### Exercise materials:
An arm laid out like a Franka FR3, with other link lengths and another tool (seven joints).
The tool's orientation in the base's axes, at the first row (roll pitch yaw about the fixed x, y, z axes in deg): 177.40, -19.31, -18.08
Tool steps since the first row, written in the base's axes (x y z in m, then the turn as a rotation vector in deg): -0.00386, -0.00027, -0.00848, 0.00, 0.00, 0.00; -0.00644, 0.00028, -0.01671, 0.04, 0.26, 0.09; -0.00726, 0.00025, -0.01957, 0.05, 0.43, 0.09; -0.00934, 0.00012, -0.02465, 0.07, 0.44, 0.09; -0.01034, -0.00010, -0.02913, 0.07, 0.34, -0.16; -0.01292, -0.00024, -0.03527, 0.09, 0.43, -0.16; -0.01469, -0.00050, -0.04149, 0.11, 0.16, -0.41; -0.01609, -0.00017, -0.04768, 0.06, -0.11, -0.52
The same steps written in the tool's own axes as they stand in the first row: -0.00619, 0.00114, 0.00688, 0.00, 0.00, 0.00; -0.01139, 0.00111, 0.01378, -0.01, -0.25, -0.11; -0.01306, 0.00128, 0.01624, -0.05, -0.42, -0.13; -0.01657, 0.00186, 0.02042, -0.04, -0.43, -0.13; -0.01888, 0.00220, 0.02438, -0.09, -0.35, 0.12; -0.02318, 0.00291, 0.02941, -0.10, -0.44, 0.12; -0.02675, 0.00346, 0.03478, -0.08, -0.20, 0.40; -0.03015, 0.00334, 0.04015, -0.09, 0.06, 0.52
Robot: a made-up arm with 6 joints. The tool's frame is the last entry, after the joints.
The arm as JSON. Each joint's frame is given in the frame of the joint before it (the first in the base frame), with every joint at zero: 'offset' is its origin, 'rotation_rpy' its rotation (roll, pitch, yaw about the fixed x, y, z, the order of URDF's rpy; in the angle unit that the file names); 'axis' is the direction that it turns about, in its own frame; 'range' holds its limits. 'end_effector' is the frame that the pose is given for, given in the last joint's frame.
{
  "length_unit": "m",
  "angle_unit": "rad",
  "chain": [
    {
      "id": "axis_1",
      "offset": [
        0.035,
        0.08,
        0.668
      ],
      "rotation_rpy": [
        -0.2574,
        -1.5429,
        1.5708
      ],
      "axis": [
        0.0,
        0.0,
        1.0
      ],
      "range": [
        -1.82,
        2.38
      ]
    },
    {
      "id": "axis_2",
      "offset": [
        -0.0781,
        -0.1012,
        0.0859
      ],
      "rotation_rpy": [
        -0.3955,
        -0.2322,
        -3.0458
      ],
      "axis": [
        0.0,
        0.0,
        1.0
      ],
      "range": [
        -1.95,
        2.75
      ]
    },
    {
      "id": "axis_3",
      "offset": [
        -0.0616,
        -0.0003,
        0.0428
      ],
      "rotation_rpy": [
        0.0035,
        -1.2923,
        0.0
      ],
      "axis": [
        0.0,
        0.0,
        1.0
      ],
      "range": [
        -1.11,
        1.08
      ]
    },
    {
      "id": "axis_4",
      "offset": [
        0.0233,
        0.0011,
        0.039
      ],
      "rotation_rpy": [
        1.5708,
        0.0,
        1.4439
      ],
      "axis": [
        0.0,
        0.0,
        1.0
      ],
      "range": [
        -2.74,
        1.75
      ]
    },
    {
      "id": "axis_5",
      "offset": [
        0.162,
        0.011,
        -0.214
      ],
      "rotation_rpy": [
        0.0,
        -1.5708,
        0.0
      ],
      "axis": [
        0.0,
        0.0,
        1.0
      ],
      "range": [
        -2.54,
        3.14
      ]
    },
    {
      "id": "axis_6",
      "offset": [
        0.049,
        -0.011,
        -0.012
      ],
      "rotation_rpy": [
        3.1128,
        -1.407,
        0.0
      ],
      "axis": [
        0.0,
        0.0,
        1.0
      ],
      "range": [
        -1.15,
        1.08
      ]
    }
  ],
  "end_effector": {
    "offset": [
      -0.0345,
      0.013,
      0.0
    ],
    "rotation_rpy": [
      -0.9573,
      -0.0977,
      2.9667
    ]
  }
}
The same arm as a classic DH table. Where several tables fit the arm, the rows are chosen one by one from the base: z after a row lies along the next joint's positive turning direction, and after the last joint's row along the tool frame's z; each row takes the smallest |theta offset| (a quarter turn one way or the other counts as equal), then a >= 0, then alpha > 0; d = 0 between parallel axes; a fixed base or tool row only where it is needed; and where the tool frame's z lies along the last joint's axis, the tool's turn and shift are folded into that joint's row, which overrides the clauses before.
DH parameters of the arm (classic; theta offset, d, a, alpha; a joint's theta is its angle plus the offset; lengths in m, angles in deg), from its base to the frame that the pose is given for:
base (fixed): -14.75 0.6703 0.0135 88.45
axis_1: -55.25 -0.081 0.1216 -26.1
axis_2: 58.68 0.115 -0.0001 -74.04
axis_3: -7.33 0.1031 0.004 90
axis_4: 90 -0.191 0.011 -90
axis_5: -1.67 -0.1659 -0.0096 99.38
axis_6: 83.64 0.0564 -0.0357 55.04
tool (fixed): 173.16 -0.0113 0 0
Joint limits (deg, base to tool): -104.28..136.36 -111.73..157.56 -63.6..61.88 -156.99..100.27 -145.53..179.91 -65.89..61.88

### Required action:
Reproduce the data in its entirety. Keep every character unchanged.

### Written answer:
An arm laid out like a Franka FR3, with other link lengths and another tool (seven joints).
The tool's orientation in the base's axes, at the first row (roll pitch yaw about the fixed x, y, z axes in deg): 177.40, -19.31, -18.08
Tool steps since the first row, written in the base's axes (x y z in m, then the turn as a rotation vector in deg): -0.00386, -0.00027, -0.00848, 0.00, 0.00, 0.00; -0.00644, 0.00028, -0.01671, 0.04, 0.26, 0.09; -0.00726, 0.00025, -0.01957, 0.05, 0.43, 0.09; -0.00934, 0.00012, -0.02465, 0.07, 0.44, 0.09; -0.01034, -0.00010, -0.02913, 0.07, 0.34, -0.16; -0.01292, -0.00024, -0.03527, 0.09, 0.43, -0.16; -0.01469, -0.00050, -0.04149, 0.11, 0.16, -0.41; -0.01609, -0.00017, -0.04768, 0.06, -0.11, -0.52
The same steps written in the tool's own axes as they stand in the first row: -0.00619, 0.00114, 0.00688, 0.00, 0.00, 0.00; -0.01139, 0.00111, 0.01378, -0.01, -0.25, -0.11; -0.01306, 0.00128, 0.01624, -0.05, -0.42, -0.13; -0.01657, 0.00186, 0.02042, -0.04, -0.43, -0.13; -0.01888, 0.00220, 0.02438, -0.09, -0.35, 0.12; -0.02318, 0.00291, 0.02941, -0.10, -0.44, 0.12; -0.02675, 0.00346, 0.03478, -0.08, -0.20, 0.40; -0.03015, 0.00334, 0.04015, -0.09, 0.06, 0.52
Robot: a made-up arm with 6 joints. The tool's frame is the last entry, after the joints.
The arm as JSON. Each joint's frame is given in the frame of the joint before it (the first in the base frame), with every joint at zero: 'offset' is its origin, 'rotation_rpy' its rotation (roll, pitch, yaw about the fixed x, y, z, the order of URDF's rpy; in the angle unit that the file names); 'axis' is the direction that it turns about, in its own frame; 'range' holds its limits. 'end_effector' is the frame that the pose is given for, given in the last joint's frame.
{
  "length_unit": "m",
  "angle_unit": "rad",
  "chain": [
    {
      "id": "axis_1",
      "offset": [
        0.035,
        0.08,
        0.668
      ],
      "rotation_rpy": [
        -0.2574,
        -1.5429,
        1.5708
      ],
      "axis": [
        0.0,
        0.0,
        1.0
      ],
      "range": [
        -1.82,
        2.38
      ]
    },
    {
      "id": "axis_2",
      "offset": [
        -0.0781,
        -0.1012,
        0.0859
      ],
      "rotation_rpy": [
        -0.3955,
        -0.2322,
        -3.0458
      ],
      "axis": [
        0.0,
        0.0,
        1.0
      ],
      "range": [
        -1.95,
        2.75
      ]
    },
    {
      "id": "axis_3",
      "offset": [
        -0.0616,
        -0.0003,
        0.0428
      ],
      "rotation_rpy": [
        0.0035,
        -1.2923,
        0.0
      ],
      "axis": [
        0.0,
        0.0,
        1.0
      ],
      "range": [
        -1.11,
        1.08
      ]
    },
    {
      "id": "axis_4",
      "offset": [
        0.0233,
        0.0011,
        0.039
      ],
      "rotation_rpy": [
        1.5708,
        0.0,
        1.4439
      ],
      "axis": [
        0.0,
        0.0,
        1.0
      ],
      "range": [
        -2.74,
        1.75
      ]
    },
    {
      "id": "axis_5",
      "offset": [
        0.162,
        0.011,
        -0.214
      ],
      "rotation_rpy": [
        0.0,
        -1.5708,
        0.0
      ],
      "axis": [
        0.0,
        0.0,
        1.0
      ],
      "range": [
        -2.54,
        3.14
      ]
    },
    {
      "id": "axis_6",
      "offset": [
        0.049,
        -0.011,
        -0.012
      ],
      "rotation_rpy": [
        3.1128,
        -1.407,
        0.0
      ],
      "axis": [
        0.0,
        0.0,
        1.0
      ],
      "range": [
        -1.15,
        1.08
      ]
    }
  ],
  "end_effector": {
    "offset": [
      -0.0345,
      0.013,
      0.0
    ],
    "rotation_rpy": [
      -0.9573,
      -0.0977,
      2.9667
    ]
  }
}
The same arm as a classic DH table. Where several tables fit the arm, the rows are chosen one by one from the base: z after a row lies along the next joint's positive turning direction, and after the last joint's row along the tool frame's z; each row takes the smallest |theta offset| (a quarter turn one way or the other counts as equal), then a >= 0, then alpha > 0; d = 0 between parallel axes; a fixed base or tool row only where it is needed; and where the tool frame's z lies along the last joint's axis, the tool's turn and shift are folded into that joint's row, which overrides the clauses before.
DH parameters of the arm (classic; theta offset, d, a, alpha; a joint's theta is its angle plus the offset; lengths in m, angles in deg), from its base to the frame that the pose is given for:
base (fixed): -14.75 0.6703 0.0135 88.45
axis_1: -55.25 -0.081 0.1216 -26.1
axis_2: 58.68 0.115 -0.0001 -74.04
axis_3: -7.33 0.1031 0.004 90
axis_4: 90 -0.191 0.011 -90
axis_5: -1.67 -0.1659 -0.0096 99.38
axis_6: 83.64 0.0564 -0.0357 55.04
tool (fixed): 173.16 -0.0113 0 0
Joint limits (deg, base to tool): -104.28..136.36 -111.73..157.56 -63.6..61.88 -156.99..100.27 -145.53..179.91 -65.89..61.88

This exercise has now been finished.